PROBLEM
Each line of the listing that includes the string "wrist" is to be identified and copied.

DATA SECTION
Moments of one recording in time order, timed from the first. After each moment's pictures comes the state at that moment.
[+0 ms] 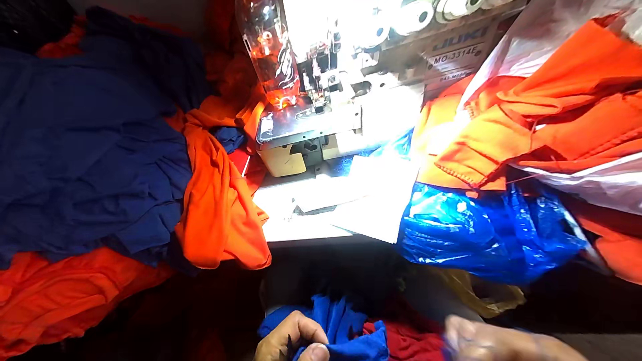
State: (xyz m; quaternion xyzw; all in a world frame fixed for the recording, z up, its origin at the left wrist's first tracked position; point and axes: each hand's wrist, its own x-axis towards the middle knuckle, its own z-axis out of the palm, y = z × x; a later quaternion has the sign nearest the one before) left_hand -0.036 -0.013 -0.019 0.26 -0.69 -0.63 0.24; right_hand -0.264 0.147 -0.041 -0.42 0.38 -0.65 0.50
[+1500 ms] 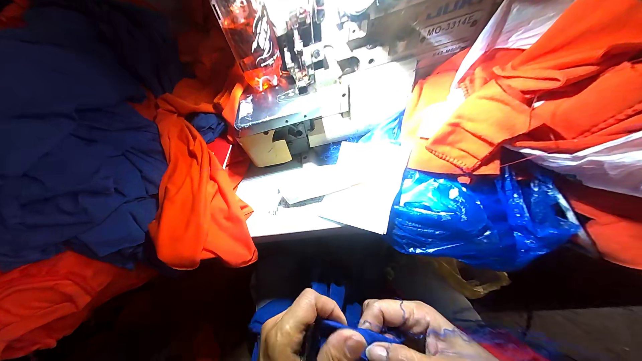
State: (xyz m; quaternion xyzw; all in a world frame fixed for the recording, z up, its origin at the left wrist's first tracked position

OUTPUT OF THE TASK
State: (xyz m; quaternion xyzw; all in a world frame fixed for the recording, z up, its origin at the left wrist's first tracked position; point and axes: each hand's wrist, its own x-axis towards the middle knuckle, its own z-axis out of the palm, y = z × x; a later quaternion has the sign nearest the one before) left_hand -0.036 -0.013 -0.019 0.26 -0.69 -0.63 0.24; right_hand -0.264 0.147 -0.041 -0.42 0.38 -0.65 0.50
State: (xyz m; quaternion xyzw; all in a world frame fixed for the recording, z up, its origin at the left wrist's first tracked position

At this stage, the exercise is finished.